I'm not amazing at drawing as you've seen from my previous "I'll draw or Photoshop anything you want" threads, so I want some ideas of stuff to draw. I will be drawing these in real life and not on the computer. When you suggest something don't be angry if I don't do it, or if I do do it and it ends up being shit. Also, I don't even know if I'll feel like uploading the drawings to this thread. Be as specific or not specific as you want. Be prepared for an absolute shit show! Lastly, I don't know how long I'll keep this thread active for.

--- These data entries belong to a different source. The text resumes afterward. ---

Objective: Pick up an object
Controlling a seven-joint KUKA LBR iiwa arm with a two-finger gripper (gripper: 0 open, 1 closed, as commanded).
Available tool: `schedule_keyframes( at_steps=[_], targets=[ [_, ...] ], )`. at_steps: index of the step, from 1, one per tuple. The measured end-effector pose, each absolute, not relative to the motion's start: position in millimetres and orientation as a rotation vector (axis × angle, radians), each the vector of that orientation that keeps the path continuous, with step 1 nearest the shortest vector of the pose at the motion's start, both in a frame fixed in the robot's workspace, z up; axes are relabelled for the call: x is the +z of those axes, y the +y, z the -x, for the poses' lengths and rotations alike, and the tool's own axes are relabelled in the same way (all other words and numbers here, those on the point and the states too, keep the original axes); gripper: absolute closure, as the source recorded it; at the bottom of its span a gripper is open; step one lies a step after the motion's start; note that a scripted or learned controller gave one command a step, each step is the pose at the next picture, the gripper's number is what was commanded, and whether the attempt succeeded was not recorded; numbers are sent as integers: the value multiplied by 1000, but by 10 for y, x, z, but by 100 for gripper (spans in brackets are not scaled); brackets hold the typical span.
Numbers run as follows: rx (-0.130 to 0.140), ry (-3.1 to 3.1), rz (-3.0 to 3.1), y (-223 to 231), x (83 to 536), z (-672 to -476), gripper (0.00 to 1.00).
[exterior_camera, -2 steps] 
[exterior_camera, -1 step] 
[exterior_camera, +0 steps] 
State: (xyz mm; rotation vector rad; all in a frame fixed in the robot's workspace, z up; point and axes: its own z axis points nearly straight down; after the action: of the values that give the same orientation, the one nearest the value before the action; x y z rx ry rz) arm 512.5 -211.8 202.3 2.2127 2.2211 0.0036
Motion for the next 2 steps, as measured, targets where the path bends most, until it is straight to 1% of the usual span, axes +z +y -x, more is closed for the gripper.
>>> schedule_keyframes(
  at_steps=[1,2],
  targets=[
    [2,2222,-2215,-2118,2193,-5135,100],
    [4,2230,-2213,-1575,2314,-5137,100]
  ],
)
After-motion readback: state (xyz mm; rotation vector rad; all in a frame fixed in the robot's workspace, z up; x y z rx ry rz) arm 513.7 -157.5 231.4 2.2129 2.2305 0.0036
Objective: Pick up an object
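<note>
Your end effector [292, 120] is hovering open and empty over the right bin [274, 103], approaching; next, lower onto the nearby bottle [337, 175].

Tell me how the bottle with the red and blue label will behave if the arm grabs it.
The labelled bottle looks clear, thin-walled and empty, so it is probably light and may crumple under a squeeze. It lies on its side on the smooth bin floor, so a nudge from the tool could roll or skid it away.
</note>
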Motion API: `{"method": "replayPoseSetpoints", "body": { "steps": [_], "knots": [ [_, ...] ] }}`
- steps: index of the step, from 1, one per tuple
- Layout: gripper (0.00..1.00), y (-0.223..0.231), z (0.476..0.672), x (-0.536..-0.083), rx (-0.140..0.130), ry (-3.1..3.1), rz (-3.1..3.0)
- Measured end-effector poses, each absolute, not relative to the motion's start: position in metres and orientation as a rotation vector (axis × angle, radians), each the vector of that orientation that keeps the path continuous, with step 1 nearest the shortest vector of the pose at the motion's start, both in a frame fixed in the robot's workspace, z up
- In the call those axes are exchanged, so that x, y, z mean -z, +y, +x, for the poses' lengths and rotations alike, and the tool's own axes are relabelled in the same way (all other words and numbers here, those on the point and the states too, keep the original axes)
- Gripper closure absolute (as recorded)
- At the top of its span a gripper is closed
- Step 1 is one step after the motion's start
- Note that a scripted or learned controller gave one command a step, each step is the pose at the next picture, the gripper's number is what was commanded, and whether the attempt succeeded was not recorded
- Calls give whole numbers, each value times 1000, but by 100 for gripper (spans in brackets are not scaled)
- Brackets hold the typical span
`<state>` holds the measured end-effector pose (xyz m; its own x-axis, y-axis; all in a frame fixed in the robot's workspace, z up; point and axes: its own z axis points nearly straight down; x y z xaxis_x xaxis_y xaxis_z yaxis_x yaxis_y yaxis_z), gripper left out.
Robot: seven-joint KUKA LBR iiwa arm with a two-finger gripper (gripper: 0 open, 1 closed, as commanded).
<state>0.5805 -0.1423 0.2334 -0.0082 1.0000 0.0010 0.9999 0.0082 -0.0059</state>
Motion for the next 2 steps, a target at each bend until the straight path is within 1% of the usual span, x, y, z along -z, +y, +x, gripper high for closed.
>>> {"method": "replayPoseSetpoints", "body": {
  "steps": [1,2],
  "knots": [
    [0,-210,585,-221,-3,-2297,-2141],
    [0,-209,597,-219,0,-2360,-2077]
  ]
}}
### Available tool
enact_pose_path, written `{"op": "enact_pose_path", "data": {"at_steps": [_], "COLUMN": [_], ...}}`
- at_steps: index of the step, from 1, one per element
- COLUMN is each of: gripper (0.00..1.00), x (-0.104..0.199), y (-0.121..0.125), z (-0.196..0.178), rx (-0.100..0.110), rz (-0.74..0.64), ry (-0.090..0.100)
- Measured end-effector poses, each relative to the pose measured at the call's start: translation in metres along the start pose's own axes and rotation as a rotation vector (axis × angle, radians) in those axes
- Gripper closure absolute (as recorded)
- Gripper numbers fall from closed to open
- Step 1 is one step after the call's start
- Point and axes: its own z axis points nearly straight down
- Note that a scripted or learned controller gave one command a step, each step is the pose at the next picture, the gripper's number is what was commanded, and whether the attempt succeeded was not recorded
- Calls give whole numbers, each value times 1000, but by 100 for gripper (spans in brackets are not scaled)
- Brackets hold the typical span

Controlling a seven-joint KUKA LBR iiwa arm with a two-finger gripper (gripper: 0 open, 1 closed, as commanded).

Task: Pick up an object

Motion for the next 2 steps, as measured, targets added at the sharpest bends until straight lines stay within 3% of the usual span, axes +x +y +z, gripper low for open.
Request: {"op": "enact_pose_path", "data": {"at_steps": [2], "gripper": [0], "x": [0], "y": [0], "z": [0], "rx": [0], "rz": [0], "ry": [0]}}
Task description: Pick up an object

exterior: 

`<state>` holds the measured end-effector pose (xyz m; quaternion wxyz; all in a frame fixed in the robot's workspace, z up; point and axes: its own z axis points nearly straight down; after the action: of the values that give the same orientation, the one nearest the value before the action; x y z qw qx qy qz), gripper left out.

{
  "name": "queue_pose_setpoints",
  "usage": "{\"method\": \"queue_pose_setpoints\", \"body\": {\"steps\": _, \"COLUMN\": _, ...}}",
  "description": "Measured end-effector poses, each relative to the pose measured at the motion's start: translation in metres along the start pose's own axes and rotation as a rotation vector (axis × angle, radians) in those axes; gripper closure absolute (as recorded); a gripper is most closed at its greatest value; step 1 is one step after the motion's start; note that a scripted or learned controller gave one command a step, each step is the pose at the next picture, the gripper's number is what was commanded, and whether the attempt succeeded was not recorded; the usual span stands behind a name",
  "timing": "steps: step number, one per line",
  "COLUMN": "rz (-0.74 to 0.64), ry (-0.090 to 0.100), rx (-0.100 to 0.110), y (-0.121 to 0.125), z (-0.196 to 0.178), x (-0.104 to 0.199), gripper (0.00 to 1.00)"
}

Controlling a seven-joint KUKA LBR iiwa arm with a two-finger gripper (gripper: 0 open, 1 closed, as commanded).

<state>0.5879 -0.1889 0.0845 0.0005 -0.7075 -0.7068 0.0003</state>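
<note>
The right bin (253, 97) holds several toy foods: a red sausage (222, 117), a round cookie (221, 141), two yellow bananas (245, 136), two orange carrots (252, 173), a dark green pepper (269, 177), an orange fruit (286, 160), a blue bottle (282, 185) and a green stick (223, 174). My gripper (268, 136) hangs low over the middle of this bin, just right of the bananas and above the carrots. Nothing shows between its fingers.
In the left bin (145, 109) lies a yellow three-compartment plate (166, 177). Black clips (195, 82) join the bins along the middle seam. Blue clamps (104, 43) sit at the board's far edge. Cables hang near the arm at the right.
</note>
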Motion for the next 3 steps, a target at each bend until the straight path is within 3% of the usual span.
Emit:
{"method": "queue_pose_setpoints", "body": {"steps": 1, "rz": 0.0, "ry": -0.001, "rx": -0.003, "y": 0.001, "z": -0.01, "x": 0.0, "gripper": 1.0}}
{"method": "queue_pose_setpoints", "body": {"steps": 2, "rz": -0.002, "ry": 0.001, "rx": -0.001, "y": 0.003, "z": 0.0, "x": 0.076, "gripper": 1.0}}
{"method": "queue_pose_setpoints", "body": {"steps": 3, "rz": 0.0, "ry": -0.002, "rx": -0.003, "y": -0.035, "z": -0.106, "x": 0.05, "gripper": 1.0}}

also, this is my level of talent (for faces at least):


----------



## Deleted User (Jun 12, 2018)

Try drawing Spider-Man; your Deadpool looks pretty cool, so I want to see how you handle other masked characters.


----------



## Old (Jun 12, 2018)




----------



## Eddypikachu (Jun 12, 2018)

a metal frog that has its eyes inside its mouth


----------



## Uiaad (Jun 12, 2018)

Draw my avatar


----------



## migles (Jun 12, 2018)

draw sexy mei


----------



## WiiHomebrew+Snes (Jun 12, 2018)

Draw somebody with a Macintosh Plus for a head trying to take it off (The computers are attacking! Bow down to your robot overlord!) ... Lol I can't think of anything interesting : P


----------



## BlastedGuy9905 (Jun 12, 2018)

You should draw Joker, from Telltale's Batman series!


----------



## gman666 (Jun 12, 2018)

Draw a gbatemp noob asking if they should update their Switch.


----------



## BEACHBUM (Jun 13, 2018)

I got bored real fast, so I'll probably not do this idea again, but here is a combined drawing of everything:


----------



## Old (Jun 13, 2018)

BEACHBUM said:


> I got bored real fast, so I'll probably not do this idea again, but here is a combined drawing of everything:
> View attachment 131284



It's beautiful.  

Naturally, *everything* stems from Ooze-It.


----------



## BlastedGuy9905 (Jun 13, 2018)

BEACHBUM said:


> I got bored real fast, so I'll probably not do this idea again, but here is a combined drawing of everything:
> View attachment 131284


oh sweet lord that is amazing


----------



## Megadriver94 (Jun 21, 2018)

OK, please draw Nvidia logo fist-fighting the AMD Logo


----------



## Megadriver94 (Aug 20, 2018)

@BEACHBUM Where are you at now?


----------



## BlastedGuy9905 (Aug 20, 2018)

Megadriver94 said:


> @BEACHBUM Where are you at now?


He said he wouldn't do it again.


----------